Lokasi-lokasi yang menjadi penyedia bahan baku utama untuk pembuatan baterai tersebut justru dinilai masih terperangkap dalam lingkaran ketidaksejahteraan.
"Ironisnya, di tengah gegap gempita tren ramah lingkungan, kemiskinan ekstrem masih mendera masyarakat yang hidup di atas tanah sekaya itu. Memberikan transportasi umum berbasis kendaraan listrik (EV) serta insentif khusus bagi warga di daerah penghasil nikel memiliki nilai simbolis serta keadilan sosial yang kuat.
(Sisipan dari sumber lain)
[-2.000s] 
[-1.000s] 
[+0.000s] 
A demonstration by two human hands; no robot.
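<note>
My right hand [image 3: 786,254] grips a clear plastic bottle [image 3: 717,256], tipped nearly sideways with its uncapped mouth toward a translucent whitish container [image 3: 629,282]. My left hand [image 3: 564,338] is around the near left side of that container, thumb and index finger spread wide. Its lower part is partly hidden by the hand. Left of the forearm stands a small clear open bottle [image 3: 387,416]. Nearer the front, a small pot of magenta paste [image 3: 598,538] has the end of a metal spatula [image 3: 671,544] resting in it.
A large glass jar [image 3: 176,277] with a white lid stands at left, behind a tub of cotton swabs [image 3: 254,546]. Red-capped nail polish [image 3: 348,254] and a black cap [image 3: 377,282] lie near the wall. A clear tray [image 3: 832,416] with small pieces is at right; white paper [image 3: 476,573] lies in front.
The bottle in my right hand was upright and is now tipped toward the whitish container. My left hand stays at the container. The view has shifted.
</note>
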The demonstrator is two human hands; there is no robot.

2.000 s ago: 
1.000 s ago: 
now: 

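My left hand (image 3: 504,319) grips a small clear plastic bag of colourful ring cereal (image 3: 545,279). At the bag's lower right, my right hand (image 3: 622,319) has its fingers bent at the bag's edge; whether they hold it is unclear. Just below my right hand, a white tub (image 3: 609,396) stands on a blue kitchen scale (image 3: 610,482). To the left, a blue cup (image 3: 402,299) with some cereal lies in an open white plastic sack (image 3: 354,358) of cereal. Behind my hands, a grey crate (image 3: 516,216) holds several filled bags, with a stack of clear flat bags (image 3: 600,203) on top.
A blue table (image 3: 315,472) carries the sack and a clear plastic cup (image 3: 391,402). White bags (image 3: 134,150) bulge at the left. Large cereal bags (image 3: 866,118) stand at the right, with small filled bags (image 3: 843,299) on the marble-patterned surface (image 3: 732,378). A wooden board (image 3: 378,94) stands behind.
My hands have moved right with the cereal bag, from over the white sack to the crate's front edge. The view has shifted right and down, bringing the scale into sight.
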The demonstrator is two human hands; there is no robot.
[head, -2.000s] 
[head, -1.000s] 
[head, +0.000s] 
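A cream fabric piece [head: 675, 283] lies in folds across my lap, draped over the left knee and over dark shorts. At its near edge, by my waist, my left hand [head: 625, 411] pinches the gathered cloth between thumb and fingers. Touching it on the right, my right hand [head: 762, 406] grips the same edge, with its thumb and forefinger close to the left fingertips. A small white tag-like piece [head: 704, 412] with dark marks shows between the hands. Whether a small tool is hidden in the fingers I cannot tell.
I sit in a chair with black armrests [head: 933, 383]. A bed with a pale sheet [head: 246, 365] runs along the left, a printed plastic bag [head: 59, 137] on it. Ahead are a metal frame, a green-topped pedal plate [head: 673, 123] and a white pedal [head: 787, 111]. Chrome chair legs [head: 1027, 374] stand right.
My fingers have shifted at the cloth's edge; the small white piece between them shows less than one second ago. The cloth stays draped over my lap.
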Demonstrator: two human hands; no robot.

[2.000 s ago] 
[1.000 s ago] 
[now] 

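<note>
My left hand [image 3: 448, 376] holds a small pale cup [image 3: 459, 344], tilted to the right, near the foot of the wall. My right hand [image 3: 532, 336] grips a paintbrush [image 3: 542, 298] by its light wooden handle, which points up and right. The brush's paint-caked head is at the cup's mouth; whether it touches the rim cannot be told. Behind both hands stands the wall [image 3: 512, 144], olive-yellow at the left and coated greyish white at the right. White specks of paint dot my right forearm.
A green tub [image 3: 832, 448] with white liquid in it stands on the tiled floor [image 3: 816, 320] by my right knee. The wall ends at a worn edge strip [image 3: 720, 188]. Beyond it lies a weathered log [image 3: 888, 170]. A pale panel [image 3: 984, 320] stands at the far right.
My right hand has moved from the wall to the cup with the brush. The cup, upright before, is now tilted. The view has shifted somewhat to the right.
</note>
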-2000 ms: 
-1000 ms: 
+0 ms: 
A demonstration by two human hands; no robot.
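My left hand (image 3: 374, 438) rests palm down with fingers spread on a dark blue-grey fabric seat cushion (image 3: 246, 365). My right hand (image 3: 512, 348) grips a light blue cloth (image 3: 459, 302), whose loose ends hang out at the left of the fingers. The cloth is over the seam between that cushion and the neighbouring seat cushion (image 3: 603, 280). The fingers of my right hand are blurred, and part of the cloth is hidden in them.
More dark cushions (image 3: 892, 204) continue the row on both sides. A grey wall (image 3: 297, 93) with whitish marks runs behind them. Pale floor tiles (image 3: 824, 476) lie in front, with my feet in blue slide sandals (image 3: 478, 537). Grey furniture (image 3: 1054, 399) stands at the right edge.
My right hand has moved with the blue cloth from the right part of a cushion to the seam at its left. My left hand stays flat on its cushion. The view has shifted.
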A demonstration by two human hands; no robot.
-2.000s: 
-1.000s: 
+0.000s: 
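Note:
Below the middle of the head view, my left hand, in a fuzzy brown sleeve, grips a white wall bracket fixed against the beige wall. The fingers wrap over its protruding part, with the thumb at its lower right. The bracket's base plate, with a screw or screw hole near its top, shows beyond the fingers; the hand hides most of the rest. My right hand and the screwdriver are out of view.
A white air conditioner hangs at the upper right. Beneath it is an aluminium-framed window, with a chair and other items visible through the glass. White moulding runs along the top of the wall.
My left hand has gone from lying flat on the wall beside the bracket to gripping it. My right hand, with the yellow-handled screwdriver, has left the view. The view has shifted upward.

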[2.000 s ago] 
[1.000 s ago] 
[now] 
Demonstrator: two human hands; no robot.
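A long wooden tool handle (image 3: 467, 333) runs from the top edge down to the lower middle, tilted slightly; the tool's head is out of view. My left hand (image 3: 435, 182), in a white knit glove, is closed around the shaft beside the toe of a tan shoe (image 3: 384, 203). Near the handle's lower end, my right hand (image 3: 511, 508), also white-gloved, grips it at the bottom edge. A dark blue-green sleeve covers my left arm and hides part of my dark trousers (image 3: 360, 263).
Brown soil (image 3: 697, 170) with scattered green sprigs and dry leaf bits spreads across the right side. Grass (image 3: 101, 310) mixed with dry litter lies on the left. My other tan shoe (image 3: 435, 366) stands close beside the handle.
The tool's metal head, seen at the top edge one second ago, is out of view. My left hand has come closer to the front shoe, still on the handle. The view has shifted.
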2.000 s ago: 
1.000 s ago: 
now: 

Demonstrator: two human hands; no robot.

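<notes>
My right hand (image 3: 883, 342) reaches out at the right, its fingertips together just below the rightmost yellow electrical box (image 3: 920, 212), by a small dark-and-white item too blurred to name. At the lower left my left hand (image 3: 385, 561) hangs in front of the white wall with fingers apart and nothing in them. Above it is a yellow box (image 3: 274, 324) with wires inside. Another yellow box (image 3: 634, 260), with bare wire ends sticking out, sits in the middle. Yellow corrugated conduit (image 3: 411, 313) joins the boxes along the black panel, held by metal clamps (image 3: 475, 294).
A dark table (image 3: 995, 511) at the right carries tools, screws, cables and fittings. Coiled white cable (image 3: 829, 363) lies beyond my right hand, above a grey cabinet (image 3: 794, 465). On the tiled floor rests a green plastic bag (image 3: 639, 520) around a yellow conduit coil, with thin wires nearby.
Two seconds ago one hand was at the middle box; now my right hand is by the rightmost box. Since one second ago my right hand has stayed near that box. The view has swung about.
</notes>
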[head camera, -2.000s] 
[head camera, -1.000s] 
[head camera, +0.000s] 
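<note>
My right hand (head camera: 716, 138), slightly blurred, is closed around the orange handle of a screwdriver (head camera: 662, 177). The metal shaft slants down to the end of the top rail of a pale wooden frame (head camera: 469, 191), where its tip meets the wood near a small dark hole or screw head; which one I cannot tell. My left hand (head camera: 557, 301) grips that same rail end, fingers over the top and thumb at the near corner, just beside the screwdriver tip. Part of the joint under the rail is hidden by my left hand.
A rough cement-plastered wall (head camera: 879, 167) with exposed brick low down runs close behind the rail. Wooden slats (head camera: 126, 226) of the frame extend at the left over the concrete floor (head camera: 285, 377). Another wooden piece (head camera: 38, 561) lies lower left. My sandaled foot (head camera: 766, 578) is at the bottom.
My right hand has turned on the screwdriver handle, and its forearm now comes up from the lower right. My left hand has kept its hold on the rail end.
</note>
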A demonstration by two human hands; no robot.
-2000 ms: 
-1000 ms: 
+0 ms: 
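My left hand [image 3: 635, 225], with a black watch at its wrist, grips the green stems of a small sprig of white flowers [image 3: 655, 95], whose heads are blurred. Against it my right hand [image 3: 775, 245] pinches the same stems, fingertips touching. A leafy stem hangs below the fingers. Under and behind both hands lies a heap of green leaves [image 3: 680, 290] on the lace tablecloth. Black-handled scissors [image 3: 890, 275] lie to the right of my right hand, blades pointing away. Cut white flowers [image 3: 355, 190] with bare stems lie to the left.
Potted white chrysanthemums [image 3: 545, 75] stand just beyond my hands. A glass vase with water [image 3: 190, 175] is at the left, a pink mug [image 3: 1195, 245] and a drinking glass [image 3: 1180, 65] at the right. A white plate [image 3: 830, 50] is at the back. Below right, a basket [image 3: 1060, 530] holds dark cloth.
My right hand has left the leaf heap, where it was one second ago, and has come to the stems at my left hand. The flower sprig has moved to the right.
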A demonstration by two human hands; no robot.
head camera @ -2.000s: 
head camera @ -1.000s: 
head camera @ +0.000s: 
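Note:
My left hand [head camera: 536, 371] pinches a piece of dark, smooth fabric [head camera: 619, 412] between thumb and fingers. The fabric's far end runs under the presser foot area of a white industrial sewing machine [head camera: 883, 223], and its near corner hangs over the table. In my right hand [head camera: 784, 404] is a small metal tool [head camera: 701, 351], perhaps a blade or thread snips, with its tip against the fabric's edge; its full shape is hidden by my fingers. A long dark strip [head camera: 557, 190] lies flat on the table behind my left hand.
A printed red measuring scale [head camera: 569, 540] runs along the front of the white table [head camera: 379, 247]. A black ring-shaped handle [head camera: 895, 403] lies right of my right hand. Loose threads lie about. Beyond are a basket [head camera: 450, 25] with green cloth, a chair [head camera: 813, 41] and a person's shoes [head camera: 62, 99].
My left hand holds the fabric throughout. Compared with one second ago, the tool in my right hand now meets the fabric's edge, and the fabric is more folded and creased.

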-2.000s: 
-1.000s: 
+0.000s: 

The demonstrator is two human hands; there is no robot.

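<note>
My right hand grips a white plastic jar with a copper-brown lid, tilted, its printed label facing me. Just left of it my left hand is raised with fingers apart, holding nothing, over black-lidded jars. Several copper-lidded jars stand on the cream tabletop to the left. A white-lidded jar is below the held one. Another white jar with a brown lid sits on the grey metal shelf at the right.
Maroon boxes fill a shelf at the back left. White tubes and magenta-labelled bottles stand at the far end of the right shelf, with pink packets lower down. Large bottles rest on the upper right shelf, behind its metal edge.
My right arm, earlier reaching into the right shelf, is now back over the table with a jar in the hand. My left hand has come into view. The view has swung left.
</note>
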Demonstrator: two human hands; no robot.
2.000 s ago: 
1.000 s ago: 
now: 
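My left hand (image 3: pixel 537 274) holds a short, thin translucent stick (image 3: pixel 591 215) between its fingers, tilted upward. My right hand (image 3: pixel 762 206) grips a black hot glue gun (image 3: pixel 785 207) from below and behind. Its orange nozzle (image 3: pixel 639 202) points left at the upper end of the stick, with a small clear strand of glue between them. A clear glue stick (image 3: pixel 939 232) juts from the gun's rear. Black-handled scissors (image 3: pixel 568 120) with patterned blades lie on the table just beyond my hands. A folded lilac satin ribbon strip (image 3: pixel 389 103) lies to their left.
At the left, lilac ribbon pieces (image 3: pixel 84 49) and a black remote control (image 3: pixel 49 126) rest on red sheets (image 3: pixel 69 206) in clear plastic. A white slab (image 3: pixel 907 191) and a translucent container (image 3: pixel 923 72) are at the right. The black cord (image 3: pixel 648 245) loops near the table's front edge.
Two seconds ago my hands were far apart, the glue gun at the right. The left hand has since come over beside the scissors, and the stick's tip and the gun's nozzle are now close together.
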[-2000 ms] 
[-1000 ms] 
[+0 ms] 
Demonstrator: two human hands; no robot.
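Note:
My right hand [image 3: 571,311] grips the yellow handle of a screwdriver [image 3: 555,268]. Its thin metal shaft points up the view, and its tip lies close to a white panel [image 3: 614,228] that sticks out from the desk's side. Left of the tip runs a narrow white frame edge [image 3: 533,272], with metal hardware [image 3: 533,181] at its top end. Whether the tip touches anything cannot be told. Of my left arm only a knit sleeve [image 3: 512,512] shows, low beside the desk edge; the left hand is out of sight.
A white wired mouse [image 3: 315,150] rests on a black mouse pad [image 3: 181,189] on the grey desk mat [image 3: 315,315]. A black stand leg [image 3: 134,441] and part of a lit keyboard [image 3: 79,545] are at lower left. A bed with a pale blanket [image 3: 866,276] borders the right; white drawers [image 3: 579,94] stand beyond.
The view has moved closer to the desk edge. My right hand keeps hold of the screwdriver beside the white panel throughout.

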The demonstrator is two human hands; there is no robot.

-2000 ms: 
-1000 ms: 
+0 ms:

Ini adalah bentuk konkret dari filosofi 'menikmati buah dari tanah sendiri'. Warga yang daerahnya dieksploitasi untuk bahan baku baterai global, menjadi yang pertama merasakan teknologi bersih tersebut," ujar Djoko.
Wilayah lingkar tambang beserta fasilitas smelter nikel kerap dihadapkan pada lonjakan arus lalu lintas yang sangat padat akibat mobilitas dari puluhan ribu pekerja di sana.
Pengoperasian bus listrik massal dinilai mampu menekan kepadatan armada pribadi sekaligus meminimalkan potensi kecelakaan kerja di jalan raya.
"Membangun industri kendaraan listrik nasional tidak boleh mengorbankan sisi kemanusiaan dan keadilan wilayah. Melalui momentum finalisasi skema fiskal saat ini, pemerintah ditantang untuk melahirkan kebijakan yang inklusif. Insentif kendaraan listrik tidak boleh hanya menjadi pemanis bagi masyarakat urban, tetapi harus menjadi instrumen penuntasan kemiskinan dan pembenahan mobilitas di daerah hulu penambangan. Hanya dengan cara itulah, transisi energi bersih di Indonesia dapat berjalan secara hakiki, bukan sekadar pergeseran emisi, melainkan sebuah lompatan menuju kesejahteraan yang berkeadilan," pungkas Djoko.